If you want good ratings provide good service.
If you want excellent ratings provide excellent service.

As shown in this case, most of your customers will be honest in their evaluations. When there is a problem step up and take care of it and they will praise you. Yes, there are some people who are never satisfied but they are easy to spot when reading reviews and savvy buyers see through them.

apauld (profile) says:

Re: Pro Tip for Richard Radey

It is unfortunate that your pro tip will be completely ignored by Mr. Radey. I posted on the popehat thread a comment that tried to directly point out how he could quickly and honestly raise his DSR’s, and he basically responded that everything is still everyone else’s fault. Richard Radey is clearly incompetent and unwilling to learn how to fix his actual problem; and his actual problem is that he is incompetent and unwilling to learn.

Anonymous Coward says:

Practices like this show clear consumer contempt, and demonstrate the reason nobody should ever trust ‘Testimonials’. The point of a rating and review system is to provide feedback to potential consumers as to various aspects of the product or service. Before the internet, this took the form of critic reviews, user testimonials, ratings, awards… in short… things that were largely either inflated/artificial by industry , at the distributors sole discression , or relatively obscure.

Now, people are able to take a direct role in holding companies, products and services accountable. The companies response? The same as always. Exercise as much control over their public image as they can. Now I can understand and even appreciate the need to carefully craft their public image, but that is limited to actions and statements from the company itself.
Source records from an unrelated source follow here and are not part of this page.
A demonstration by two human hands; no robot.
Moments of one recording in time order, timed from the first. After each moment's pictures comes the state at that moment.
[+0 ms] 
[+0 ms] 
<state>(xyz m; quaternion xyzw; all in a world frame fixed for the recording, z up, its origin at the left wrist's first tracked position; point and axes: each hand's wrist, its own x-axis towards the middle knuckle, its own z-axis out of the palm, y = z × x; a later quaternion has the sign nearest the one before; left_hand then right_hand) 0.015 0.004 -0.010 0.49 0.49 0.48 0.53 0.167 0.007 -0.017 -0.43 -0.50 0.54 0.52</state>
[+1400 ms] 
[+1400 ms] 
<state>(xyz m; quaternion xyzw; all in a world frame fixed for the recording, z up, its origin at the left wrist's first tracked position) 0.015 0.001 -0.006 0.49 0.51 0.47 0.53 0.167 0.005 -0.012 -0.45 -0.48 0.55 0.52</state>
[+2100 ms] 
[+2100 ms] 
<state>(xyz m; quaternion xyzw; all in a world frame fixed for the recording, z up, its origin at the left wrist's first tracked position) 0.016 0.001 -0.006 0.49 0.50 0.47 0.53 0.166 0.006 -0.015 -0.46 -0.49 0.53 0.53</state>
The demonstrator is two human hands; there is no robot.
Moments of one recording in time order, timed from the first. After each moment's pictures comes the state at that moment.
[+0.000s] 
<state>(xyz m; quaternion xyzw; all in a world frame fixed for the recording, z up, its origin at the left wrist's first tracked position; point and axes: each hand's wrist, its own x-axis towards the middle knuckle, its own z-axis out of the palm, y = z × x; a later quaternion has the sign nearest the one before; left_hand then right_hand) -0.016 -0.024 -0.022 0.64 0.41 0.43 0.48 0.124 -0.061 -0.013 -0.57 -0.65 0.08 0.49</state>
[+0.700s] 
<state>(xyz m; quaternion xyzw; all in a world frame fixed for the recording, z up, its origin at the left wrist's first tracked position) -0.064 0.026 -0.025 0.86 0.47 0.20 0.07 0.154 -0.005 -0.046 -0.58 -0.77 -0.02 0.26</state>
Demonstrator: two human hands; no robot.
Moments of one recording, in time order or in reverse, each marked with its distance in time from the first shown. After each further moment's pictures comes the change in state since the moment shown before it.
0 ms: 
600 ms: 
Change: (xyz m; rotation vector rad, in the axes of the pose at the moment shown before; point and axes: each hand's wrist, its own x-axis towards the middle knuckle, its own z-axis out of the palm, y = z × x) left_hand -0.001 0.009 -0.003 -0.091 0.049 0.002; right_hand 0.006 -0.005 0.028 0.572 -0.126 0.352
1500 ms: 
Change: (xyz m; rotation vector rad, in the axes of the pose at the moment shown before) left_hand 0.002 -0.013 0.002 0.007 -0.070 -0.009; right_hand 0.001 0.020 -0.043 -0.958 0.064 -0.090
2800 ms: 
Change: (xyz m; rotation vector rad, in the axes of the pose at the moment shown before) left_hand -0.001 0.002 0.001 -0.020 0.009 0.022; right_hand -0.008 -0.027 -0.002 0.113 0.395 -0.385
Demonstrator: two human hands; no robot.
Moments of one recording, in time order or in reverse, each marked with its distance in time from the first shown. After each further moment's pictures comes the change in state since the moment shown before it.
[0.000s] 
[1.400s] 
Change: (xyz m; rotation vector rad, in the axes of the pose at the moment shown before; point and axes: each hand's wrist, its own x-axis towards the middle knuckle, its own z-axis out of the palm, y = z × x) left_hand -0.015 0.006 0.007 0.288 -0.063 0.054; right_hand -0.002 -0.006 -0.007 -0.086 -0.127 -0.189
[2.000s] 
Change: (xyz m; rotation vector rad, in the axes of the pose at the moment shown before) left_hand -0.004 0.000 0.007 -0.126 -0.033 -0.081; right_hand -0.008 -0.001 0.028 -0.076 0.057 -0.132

A person should not fear being sued because they said a company treated them poorly, or offered bad service, or whatever. A person shouldn’t even have to DEFEND themselves that right! The fact that an individual needs to hire an attourney, show up in court, face appeals, and quite likely sacrifice all hope of integrity just because they warned people of poor service they received is absurd!

The fact that TRUTHFUL negative reviews impacts your position on Ebay is NOT the consumers concern, nor responsibility. The fact that a company can resort to litigation as an alternative to improving customer service and relations is a bastardization of how the consumer/supplier relationship is supposed to work. Guess what, the whole point of salesmanship is making people want to buy something, not rubbing your hands in a sinister fashion because they don’t have a choice.

Geo says:

The whole thing is ridiculous. MedExpress is stupid, and Ms Nichols is just another eBay dork. Let me take it a little further in saying that ebay is stupid. No, the whole concept of eBay is stupid and ridiculous. 90% of what’s listed on eBay is garbage. Junk that nobody would have the guts to sell in front of their own house. Ebay/PayPal burn in hell. you were.